┏━━

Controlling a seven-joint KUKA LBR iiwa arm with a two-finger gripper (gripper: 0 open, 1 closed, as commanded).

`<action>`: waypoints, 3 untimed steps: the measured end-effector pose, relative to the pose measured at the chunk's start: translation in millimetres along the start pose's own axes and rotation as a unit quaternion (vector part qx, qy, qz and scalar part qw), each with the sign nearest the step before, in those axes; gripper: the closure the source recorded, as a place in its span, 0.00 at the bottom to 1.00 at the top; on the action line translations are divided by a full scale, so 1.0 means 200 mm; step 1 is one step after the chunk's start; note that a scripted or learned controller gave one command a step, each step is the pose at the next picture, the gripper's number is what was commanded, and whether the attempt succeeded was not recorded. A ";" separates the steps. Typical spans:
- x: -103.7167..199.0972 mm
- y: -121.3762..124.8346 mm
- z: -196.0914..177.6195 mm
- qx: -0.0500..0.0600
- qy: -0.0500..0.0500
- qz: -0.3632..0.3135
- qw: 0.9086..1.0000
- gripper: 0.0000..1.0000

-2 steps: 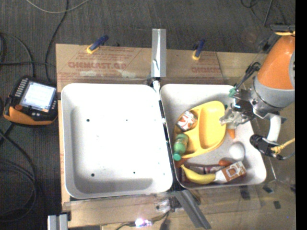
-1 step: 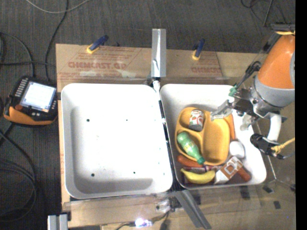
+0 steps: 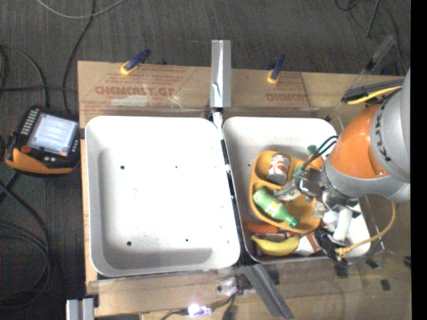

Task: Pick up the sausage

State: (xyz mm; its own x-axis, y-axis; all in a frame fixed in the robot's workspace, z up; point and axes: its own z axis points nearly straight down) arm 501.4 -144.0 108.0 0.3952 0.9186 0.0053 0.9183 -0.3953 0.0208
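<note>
Your sausage (image 3: 261, 229) lies in the right bin (image 3: 243, 139), low down near that bin's front edge and toward its left wall. Only a short reddish-brown strip of it shows. The banana (image 3: 275, 245) lies just in front of it, touching or nearly so, and the green bottle (image 3: 273, 207) rests above it on the orange bowl (image 3: 303, 212), whose rim seems to overlap the sausage's far side. A red-and-white can (image 3: 278, 167) sits further back in the bowl.

Expect the sausage to be light, smooth-skinned and somewhat slippery, probably a toy, stiff or slightly yielding. Being round, it may roll out of a shallow pinch. Take it across its width, near the middle of the exposed strip, and you'll want the closing line square to its long axis, which runs roughly parallel to the bin's front edge. There is little room: the banana and the bowl crowd both sides, so a clean descent will be hard.

The tool (image 3: 308, 187) hangs over the bowl's right side, well above and to the right of the sausage. You cannot tell from this slant how it is set, and nothing is seen held in it. The left bin (image 3: 93, 179) plays no part here.
</note>
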 end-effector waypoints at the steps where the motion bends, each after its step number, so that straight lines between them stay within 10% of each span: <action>1: 0.33 0.16 0.08 -0.001 -0.002 0.007 1.000 0.00; 2: 0.34 0.17 0.01 -0.002 -0.001 0.005 1.000 1.00; 3: 0.79 0.26 -0.37 0.011 -0.005 0.022 1.000 1.00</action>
State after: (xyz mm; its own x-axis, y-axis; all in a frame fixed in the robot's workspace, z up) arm 610.1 -18.2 183.2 0.4346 0.9006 -0.0052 0.9006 -0.4346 -0.0012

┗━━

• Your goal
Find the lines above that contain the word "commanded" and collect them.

• Solution for this exercise
Controlling a seven-joint KUKA LBR iiwa arm with a two-finger gripper (gripper: 0 open, 1 closed, as commanded).
`<action>`: waypoints, 3 untimed steps: the measured end-effector pose, relative to the pose measured at the chunk's start: translation in millimetres along the start pose's own axes and rotation as a unit quaternion (vector part qx, qy, qz and scalar part qw), each with the sign nearest the step before, in those axes; gripper: the closure the source recorded, as a place in its span, 0.00 at the bottom to 1.00 at the top; on the action line translations are divided by a full scale, so 1.0 means 200 mm; step 1 is one step after the chunk's start; note that a scripted or learned controller gave one command a step, each step is the pose at the next picture, the gripper's number is what was commanded, and whether the attempt succeeded was not recorded. A ";" separates the steps. Typical spans:

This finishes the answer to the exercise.